Figure 3: FASS interacts with both TON1 and TRMs.

(a,b) Interaction between TON1 and FASS. FASS interacts with TON1 in yeast two-hybrid experiments (a) and BiFC experiments in Nicotiana benthamiana abaxial epidermal leaf cells (b). (a) Full-length, N- or C-terminal fragments of FASS and TON1 were tested for interaction in yeast two-hybrid. (+) and (−) indicates positive and negative results. Absence of interaction between TON1 full-length protein and FASS might result from improper folding in yeast or from the full-length protein being locked into a ‘closed’ conformation, masking potential interaction domains. Interactions with FASS^186–480 were meaningless due to strong self-activation of this construct.
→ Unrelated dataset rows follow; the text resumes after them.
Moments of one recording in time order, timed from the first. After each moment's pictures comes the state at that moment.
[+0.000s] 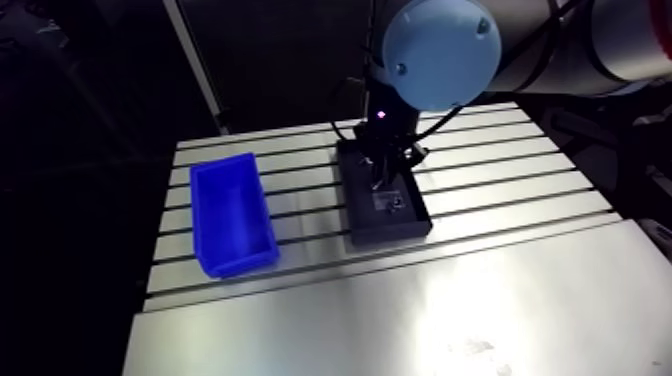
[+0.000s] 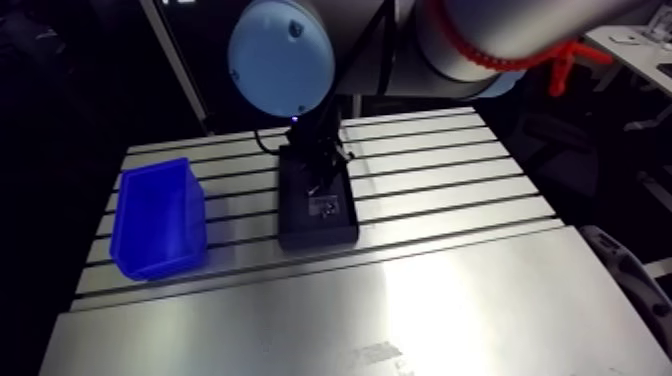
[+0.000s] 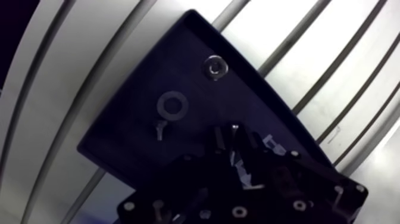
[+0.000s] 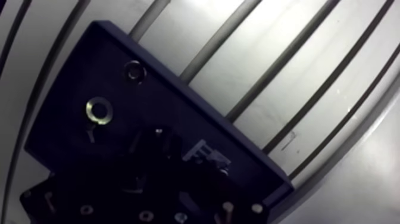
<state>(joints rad) -0.21 -1.11 1.87 -2.25 -1.61 -0.92</state>
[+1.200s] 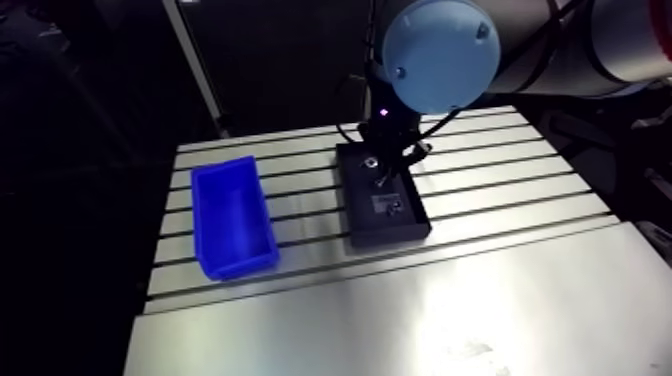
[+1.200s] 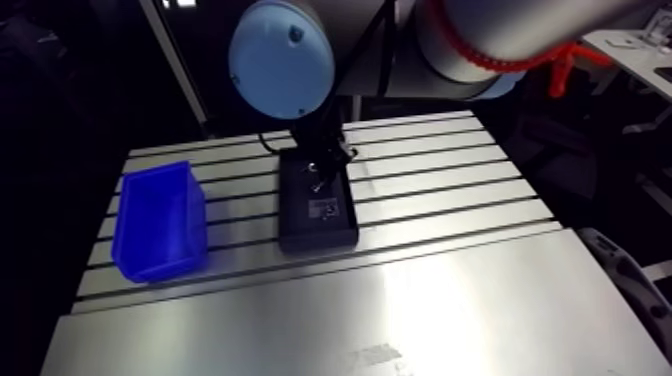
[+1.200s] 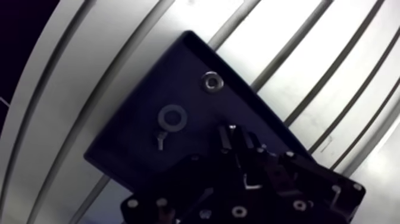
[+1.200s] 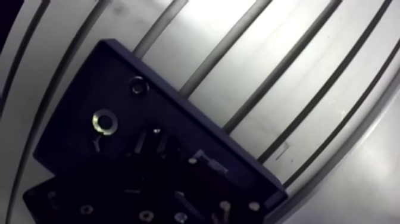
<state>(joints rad) -0.21 -1.13 1.88 -2.28 -1.64 -0.92</state>
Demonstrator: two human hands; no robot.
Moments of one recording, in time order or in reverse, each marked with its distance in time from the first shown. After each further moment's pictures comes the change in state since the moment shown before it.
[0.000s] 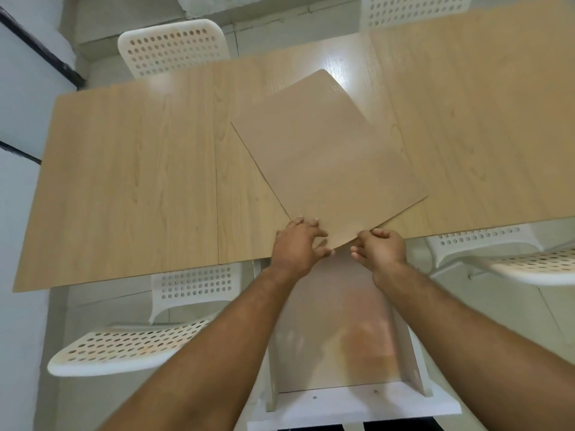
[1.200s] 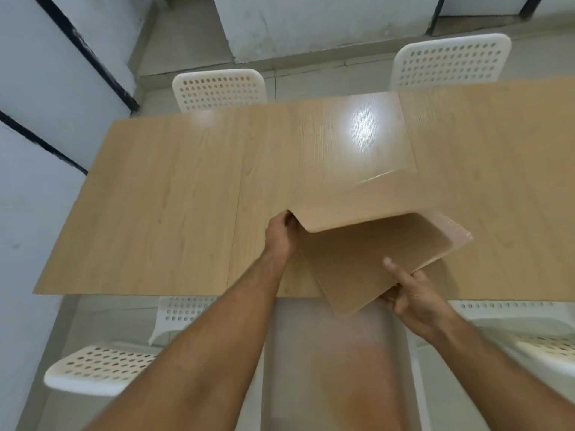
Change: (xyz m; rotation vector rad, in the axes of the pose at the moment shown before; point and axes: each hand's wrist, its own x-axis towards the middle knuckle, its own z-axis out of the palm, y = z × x) left_hand 0.076 -0.035 -0.053 -0.920 0.486 -0.383; right_hand -0.003 -0.053 -0.032 0.135 -0.645 -0.056
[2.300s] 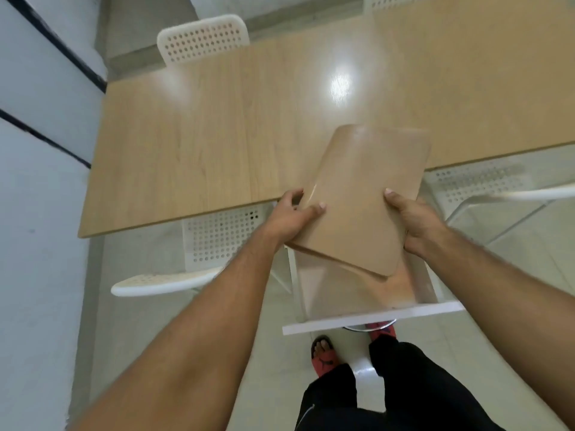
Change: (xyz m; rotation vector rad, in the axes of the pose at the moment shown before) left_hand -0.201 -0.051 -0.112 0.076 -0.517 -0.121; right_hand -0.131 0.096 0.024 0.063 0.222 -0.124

The position of the two A subunit-binding domains of FASS (ASBD1 and ASBD2) and the TOF, LisH-PLL, and the serine-rich (S) domains of TON1 are indicated. TON1 fragments were fused to the GAL4 activation domain and FASS to the LEX-binding domain. (b) Transient expression assays in Nicotiana benthamiana leaf epidermal cells. When overexpressed in this system, GFP-TON1 and GFP-FASS accumulate in the cytoplasm, which is restricted to the cell’s periphery in these epidermal jigsaw puzzle cells. Co-expression of BiFC constructs YFP^N-FASS and YFP^C-TON1 gave a clear cytoplasmic YFP fluorescence signal, revealing interaction between FASS and TON1. Negative controls correspond to co-expression of YFP^C-TON1 with the unrelated YFP^N-GLOBOSA protein¹¹ (YFP^N-GLO). Scale bars, 20μm. (c) The M3 motif of TRMs is involved in direct interaction between TRMs and FASS. A schematic representation of TRMs fragments tested for interaction with FASS in yeast two-hybrid is shown. Coloured boxes correspond to the position of the motifs present in the TRM proteins. (+) and (−) indicates positive and negative results. (d) Schematic view of the interactions between TON1, FASS and TRM proteins. The M2 and M3 motifs of TRMs are involved in interaction with TON1 and FASS, respectively.